▶ _What the task requires_
Give the listing again exactly, omitting its images.

▶ _Given information_
[Start of section]
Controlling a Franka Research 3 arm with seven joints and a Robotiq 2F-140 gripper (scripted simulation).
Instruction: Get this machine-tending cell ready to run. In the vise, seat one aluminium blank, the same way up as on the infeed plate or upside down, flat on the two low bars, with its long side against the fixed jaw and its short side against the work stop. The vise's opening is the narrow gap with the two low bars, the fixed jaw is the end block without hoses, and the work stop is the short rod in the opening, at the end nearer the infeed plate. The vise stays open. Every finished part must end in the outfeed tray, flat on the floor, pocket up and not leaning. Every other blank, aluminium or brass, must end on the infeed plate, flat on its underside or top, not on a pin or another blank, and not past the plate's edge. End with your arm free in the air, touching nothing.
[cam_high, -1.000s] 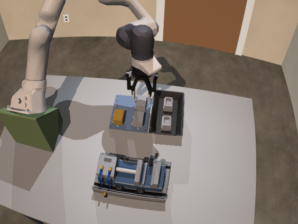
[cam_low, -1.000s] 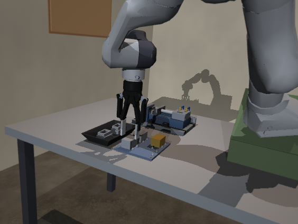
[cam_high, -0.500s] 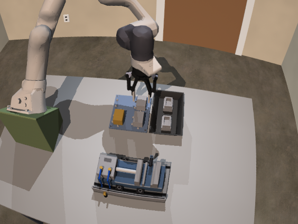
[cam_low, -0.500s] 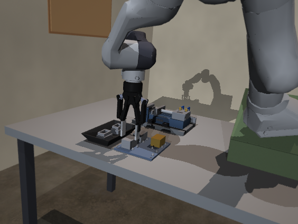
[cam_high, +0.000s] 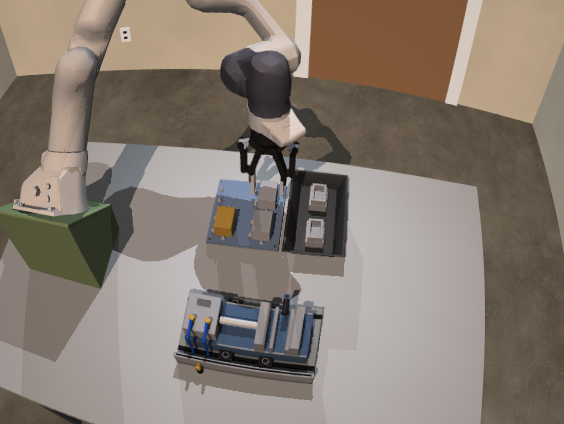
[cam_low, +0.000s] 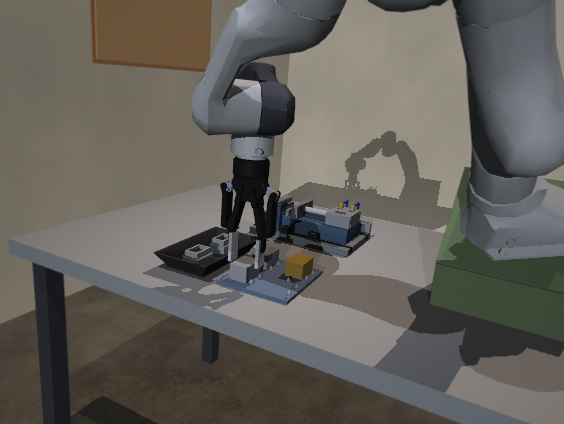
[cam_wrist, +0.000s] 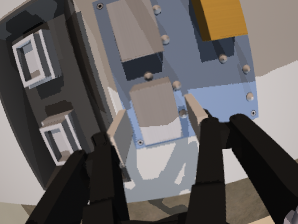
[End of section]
▶ _Answer to this task_
Controlling a Franka Research 3 arm with seven joints and a Robotiq 2F-140 gripper (scripted simulation).
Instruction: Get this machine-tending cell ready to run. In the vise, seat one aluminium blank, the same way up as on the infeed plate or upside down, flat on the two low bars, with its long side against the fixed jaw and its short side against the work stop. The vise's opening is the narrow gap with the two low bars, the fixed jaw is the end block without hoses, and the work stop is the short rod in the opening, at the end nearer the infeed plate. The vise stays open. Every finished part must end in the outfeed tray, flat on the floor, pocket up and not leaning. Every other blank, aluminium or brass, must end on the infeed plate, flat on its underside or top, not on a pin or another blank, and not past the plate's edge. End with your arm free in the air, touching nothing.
[cam_high, -1.000s] 
[cam_low, -1.000s] 
[cam_high, -0.500s] 
[cam_low, -0.500s] 
[cam_high, +0.000s] 
[cam_low, +0.000s] 
[cam_wrist, +0.000s] 

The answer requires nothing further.